Пишет Евсеев и Русь разбойную, Русь блатную. И ее чует настолько, что подчас вспоминается: “Если б не был я поэтом, то был бы разбойник и вор…” Евсеевские братки все с надрывом, истеринкой, достоевщинкой. “Я заставлю вас плакать, хорьки!”
“Было утро: с минутами шесть. С тех пор, как Гашка появилась в скалистом переулке, прошло двенадцать часов. Фаддей, растерзанный и неумытый, Фаддей, во все уже вникший и всему поверивший, услыхал, как за Альфонсидой и Альфонсиком слабо стукнула нижняя дверь.
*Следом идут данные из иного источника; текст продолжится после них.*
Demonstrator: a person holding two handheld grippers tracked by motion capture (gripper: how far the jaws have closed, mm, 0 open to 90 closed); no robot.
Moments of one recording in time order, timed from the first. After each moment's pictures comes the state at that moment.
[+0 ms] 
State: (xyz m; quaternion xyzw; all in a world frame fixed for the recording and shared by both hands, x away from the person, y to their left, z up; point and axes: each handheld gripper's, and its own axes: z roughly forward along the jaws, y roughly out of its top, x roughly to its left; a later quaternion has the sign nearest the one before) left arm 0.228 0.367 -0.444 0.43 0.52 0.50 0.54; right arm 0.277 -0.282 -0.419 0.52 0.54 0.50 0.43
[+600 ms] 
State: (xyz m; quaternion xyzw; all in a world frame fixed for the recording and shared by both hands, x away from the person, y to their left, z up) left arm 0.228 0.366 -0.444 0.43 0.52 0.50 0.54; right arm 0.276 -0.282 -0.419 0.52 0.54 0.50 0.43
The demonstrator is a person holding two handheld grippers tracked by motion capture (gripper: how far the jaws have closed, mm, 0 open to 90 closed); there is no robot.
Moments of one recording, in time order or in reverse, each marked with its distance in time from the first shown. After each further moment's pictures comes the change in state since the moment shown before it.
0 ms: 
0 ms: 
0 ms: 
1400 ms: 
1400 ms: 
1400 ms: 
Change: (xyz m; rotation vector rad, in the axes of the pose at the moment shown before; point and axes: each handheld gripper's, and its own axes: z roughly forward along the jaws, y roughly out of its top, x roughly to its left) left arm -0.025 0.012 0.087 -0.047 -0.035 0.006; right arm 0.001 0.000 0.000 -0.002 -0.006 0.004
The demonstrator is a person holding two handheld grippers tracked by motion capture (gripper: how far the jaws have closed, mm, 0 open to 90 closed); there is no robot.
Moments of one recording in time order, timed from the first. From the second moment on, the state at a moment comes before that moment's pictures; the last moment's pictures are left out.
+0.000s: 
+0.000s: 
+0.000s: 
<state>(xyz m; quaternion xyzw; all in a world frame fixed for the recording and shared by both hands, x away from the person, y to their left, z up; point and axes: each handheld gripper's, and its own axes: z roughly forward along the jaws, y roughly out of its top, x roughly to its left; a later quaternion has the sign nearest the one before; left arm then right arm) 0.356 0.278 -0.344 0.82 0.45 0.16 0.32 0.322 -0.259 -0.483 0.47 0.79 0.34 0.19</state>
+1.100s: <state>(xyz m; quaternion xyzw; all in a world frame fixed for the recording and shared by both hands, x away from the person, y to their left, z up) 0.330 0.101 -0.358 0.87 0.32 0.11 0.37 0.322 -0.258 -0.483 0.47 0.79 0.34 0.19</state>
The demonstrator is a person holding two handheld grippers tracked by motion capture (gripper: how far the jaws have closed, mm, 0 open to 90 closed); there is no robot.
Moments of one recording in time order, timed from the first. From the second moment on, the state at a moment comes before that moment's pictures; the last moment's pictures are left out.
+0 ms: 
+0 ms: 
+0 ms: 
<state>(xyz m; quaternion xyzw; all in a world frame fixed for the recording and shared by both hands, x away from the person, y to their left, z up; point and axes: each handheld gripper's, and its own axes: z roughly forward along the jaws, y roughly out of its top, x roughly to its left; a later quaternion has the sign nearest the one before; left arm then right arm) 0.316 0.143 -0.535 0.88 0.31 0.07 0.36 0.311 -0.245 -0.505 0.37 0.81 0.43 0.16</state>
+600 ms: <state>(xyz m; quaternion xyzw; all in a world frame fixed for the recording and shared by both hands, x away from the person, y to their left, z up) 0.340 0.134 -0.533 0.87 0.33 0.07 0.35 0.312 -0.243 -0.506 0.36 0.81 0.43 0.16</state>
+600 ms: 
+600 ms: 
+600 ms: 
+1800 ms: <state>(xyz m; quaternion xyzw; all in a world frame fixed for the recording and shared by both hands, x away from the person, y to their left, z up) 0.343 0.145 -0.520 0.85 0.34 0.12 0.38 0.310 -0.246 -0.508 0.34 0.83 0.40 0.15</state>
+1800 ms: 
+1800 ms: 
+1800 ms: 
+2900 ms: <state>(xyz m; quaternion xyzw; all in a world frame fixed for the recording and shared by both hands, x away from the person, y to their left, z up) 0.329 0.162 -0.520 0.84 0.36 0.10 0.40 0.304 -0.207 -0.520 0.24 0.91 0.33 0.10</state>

Ещё полчаса назад он плакал и выл, дал оплеуху Поль Сергеичу, выгнал насовсем Анфиску…
… Идти сам Фаддей не мог: у него, как у припадочного, дрожали ноги. Жжение и неслыханная, никогда раньше не испытанная им резь в паху чуть пригасли – но и только. До следующего приема противоядия (на службу в Уланский принесет балбес в куртке, принесет ли?) оставалось четыре часа. Как выдержать? Как?
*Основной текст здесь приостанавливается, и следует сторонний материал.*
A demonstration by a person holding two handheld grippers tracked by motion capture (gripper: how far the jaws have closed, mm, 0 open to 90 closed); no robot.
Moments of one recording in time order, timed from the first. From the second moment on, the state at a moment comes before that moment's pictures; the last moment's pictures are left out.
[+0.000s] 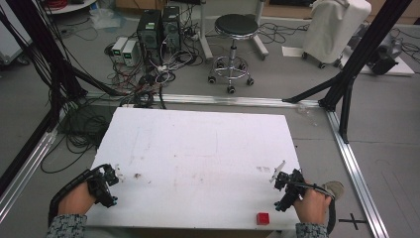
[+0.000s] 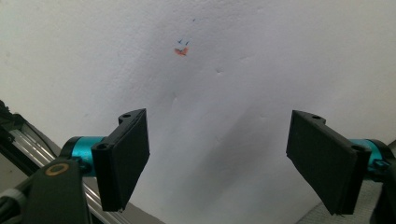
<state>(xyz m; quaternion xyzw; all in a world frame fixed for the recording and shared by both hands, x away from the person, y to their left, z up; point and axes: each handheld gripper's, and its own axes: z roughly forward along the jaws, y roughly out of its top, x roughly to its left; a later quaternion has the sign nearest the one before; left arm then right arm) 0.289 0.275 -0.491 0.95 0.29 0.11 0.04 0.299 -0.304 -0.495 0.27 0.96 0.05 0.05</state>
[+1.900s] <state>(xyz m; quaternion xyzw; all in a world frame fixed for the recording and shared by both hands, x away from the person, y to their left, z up) 0.289 0.272 -0.491 0.95 0.29 0.12 0.04 0.239 -0.265 -0.493 0.04 1.00 0.05 0.05</state>
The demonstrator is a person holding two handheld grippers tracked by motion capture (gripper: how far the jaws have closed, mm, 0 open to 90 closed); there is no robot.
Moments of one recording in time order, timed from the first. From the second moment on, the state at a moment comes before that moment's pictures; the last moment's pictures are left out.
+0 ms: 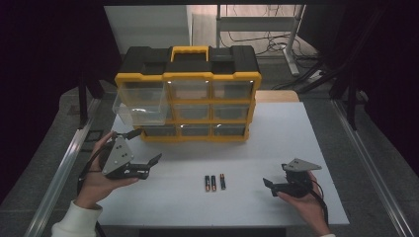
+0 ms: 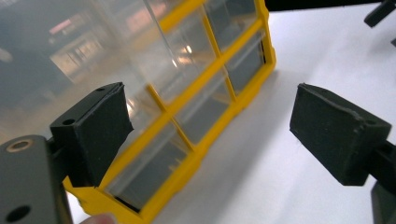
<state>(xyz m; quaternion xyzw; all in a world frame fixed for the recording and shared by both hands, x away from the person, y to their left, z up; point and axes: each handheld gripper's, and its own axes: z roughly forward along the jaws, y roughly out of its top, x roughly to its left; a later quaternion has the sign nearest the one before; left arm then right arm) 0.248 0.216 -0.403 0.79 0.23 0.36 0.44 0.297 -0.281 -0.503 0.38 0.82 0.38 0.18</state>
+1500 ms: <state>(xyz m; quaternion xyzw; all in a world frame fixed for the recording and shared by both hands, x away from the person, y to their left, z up) 0.270 0.208 -0.453 0.81 0.32 0.21 0.44 0.300 -0.274 -0.503 0.37 0.83 0.38 0.18</state>
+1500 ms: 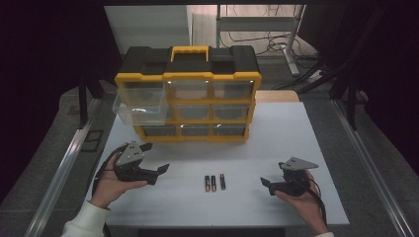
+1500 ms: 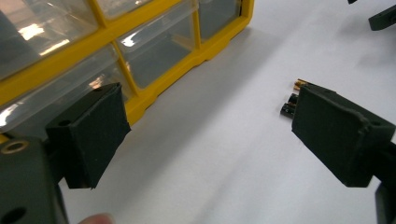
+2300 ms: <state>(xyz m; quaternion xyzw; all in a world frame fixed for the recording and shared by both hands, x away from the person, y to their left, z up) 0.282 0.173 -0.470 0.85 0.27 0.15 0.43 0.299 -0.274 -0.502 0.37 0.82 0.38 0.18</state>
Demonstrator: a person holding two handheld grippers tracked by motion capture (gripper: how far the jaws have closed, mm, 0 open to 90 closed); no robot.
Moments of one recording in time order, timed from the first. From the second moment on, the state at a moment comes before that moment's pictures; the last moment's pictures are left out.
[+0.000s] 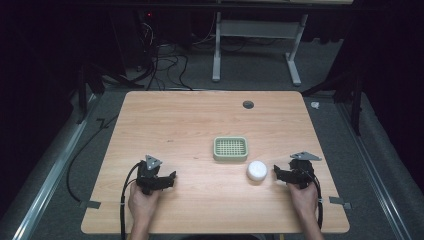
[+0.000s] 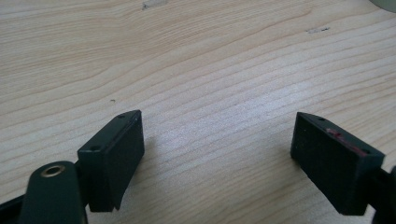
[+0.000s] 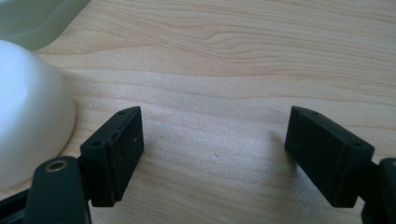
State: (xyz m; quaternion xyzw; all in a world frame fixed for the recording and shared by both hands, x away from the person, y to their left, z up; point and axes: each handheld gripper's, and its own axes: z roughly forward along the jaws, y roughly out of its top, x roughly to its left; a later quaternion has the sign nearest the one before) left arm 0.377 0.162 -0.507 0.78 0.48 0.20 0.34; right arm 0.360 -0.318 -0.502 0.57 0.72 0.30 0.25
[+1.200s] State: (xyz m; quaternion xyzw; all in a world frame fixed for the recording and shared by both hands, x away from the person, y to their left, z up) left arm 0.377 0.162 -0.508 0.78 0.48 0.20 0.35; right arm 0.321 -0.307 -0.482 0.54 0.73 0.35 0.23
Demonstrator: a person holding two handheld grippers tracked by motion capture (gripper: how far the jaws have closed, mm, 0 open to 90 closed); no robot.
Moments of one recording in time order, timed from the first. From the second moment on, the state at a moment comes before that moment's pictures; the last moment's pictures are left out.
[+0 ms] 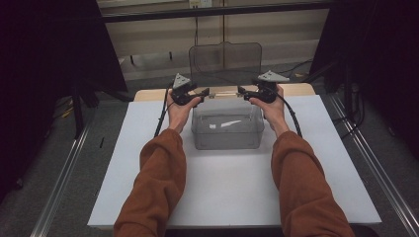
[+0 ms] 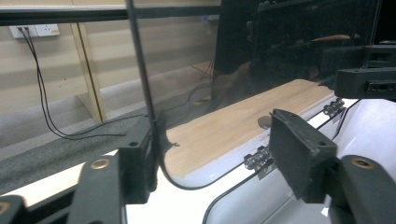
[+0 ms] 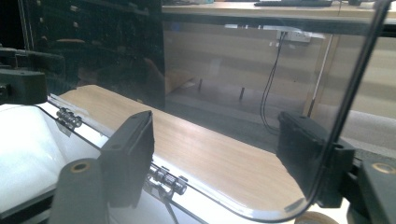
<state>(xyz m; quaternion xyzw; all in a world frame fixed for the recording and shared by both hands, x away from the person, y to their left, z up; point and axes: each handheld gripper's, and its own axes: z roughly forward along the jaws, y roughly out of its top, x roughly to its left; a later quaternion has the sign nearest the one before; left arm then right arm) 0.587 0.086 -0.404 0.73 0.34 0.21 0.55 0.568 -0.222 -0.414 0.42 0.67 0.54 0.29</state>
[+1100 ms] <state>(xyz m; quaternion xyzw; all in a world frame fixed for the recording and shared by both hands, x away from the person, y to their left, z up) 0.592 0.079 -0.409 0.74 0.34 0.21 0.54 0.574 -0.219 -0.414 0.43 0.69 0.52 0.28</state>
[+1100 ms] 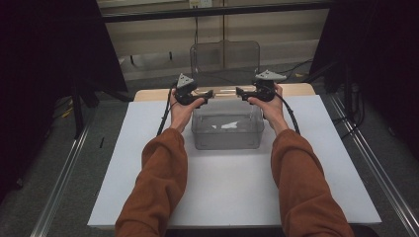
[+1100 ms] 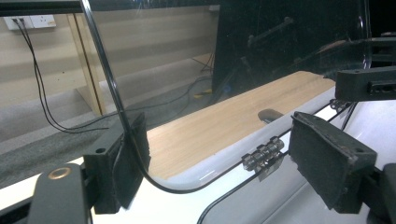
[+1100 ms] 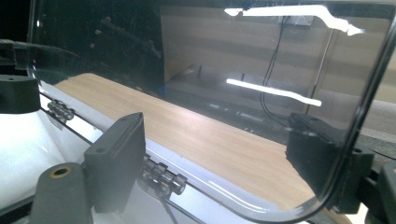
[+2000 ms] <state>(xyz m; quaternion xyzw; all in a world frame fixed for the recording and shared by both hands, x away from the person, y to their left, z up) 0.596 0.082 -0.418 0.76 0.35 0.19 0.52 0.578 -0.227 -0.420 0.45 0.68 0.53 0.24</state>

– Все к чертям… Мошонка – в дырьях. Жизнь – под откос… Женщин – никаких… Девочек – ни одной! Почему? За что? – зубоскал, ощеул, забавник Фаддей сморщился от плача…”
Евсеев – мастер описывать Русь собачью, звериную. Это в нем еще от повести “Баран”, и новая книга утверждает мысль, что все мы одной крови. Пес Огонь думает у него, как человек, и этому веришь. Евсеев понимает этого Огня так, что закрадывается догадка: не иначе как в прежней жизни…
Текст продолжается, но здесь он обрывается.